It is with so much a preface as this that the author invites his reader to embark with him upon the following narrative, which, though it may at times appear a little strange and out of the ordinary course of events, may yet lead the thoughtful mind to consider how easy it is for the innocent to become entangled in a fate which in no wise concerns him, and for the discreet to become enveloped in a network of circumstances which he himself has had no part in framing.

Accordingly, while the frivolous may easily read this serious story for the sake of entertainment, the sober and more sedate reader will doubtless carry away with him the moral of the discourse which the author would earnestly point out for his consideration.

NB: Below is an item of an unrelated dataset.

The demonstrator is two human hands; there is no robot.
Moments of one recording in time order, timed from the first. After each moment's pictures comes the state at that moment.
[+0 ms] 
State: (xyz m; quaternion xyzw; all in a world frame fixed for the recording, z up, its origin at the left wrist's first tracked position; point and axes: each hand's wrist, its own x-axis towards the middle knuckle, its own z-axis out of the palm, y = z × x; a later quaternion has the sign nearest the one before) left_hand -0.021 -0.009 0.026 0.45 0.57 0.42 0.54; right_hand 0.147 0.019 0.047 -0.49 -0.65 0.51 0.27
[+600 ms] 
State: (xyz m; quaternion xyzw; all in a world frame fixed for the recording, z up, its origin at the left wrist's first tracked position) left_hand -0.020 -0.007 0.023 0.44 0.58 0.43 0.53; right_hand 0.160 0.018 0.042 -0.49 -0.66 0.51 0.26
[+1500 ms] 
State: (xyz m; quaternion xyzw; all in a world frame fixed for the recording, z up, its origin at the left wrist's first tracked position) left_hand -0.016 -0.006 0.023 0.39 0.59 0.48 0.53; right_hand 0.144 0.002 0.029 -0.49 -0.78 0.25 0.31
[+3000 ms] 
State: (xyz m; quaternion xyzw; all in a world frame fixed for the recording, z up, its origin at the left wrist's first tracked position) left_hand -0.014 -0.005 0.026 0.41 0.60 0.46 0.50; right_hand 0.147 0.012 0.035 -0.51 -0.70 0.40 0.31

[HERE FOLLOWS THE FIRST CHAPTER]

[CHAPTER ONE]

The Extraordinary and Initial CLIENT of a Young LAWYER without Previous PRACTICE.

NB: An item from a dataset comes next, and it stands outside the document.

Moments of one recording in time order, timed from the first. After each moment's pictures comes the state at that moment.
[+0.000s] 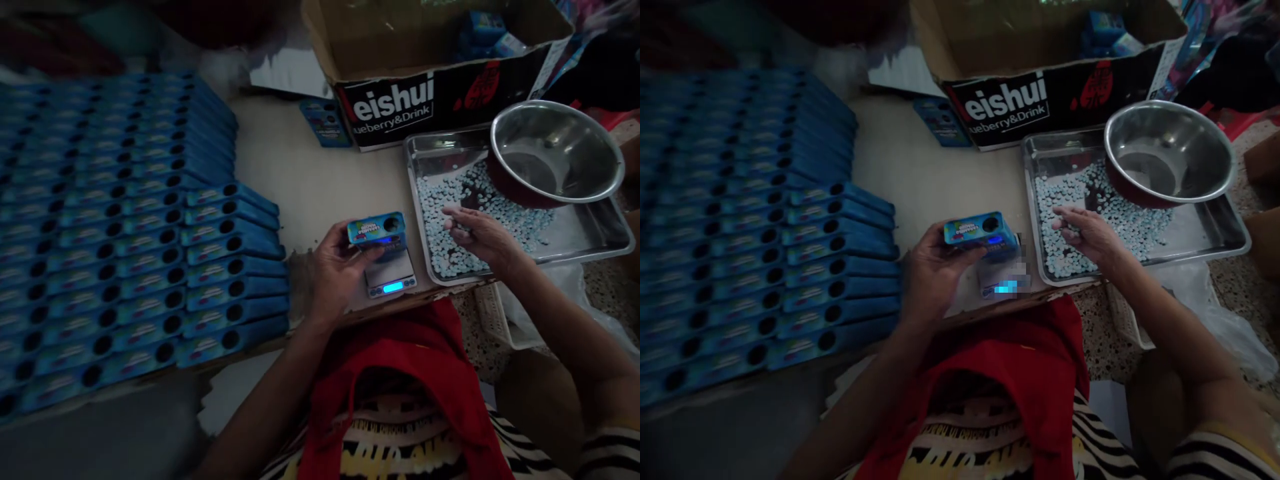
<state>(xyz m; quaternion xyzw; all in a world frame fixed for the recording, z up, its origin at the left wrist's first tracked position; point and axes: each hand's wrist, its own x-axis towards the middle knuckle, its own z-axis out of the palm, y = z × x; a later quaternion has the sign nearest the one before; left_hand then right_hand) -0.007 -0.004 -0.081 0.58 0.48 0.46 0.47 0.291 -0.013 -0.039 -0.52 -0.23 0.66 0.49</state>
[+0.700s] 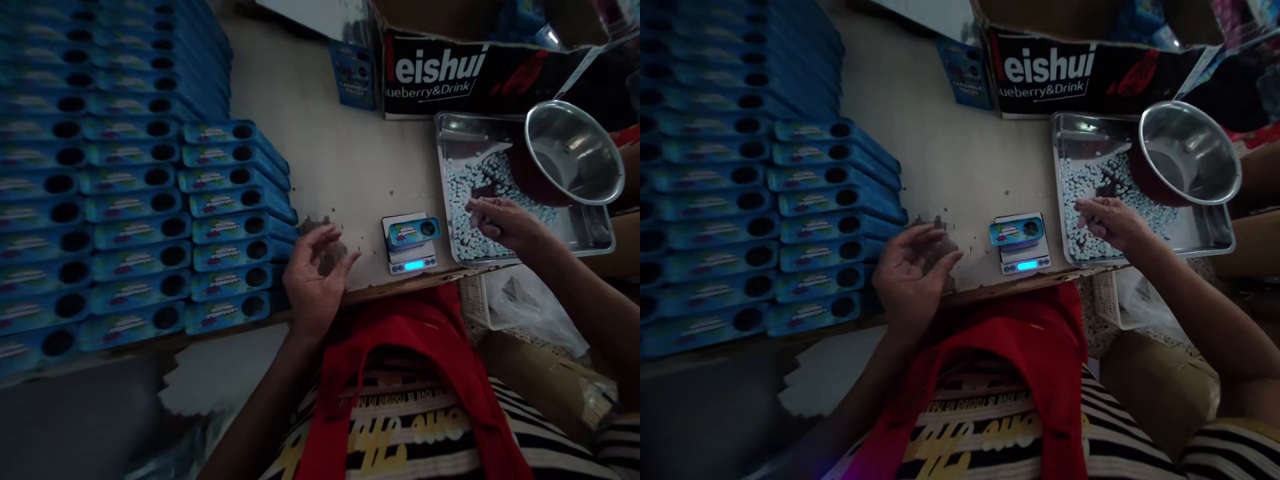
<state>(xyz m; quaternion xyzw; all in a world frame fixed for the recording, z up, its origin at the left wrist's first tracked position) -0.082 -0.056 -0.112 0.54 0.54 0.53 0.37 0.268 -0.010 0.007 -0.64 -0.33 0.61 0.33</state>
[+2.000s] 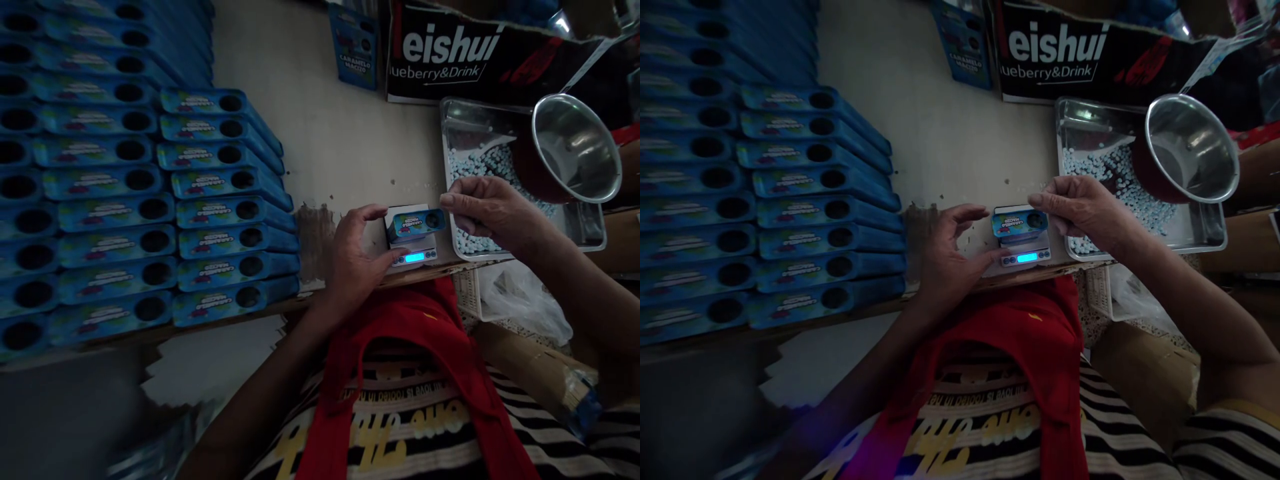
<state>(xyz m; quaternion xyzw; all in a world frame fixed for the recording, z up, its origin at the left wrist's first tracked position) -0.046 -0.040 -0.096 0.67 0.45 0.48 0.35 0.193 -0.007 0.052 -0.55 -0.50 0.62 0.26</state>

There was at this period in the town of New York a number of young gentlemen possessed of very lively spirits and pretty ingenious tastes for folly. These gay rattlers about the town had gathered themselves together into a society known as the "Bluebird Club," in which they pledged themselves not only to eat a supper of oysters and to drink as considerable a quantity of rum punch as possible, but subsequently to perform all manner of extraordinary acts of folly. This assemblage of rakes, though it possessed no fixed place of meeting, usually resorted to an oyster-house of no good repute situate upon Front Street, maintained by a negro crimp by name Bram Gunn, whither it gathered once a month during the period that oysters were in season.

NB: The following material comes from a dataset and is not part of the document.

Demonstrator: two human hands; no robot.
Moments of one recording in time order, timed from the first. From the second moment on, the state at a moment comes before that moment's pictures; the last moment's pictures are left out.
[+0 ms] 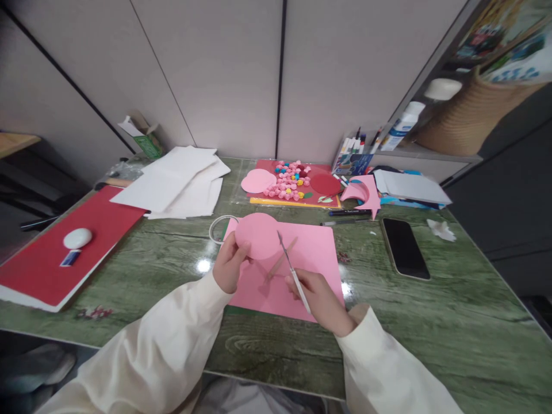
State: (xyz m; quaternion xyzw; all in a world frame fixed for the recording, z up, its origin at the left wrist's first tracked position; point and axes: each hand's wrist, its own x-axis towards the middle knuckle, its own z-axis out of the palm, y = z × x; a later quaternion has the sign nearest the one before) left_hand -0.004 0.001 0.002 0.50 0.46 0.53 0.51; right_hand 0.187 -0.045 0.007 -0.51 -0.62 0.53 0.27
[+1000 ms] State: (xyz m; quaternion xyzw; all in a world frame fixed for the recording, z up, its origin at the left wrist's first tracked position) left_hand -0.006 0.002 0.006 0.52 0.45 0.52 0.51; right_hand 0.188 -0.044 0.003 -0.51 -0.61 0.55 0.27
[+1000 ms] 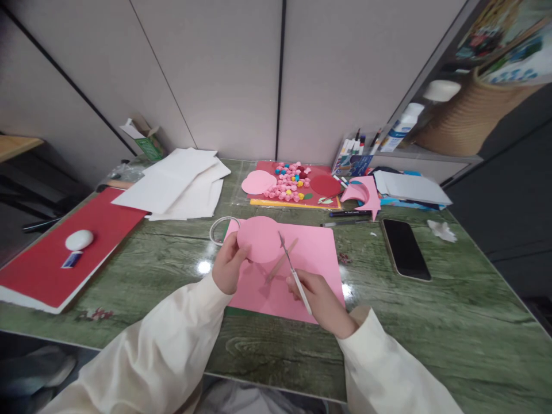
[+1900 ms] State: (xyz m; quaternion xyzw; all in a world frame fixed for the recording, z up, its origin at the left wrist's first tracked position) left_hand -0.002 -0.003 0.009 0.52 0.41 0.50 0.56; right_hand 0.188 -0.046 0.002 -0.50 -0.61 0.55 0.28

Because of many questions of police jurisprudence that had arisen, it was deemed necessary by the members of the Bluebird Club to conceal their individual identities as far as possible from the recognition of those who might otherwise know them. Accordingly, it was customary for those who attended the assemblies of the club to assume for the occasion some such masquerade or disguise as the rag-fairs of the junk-shops or the disused wardrobes of the theatres might afford them.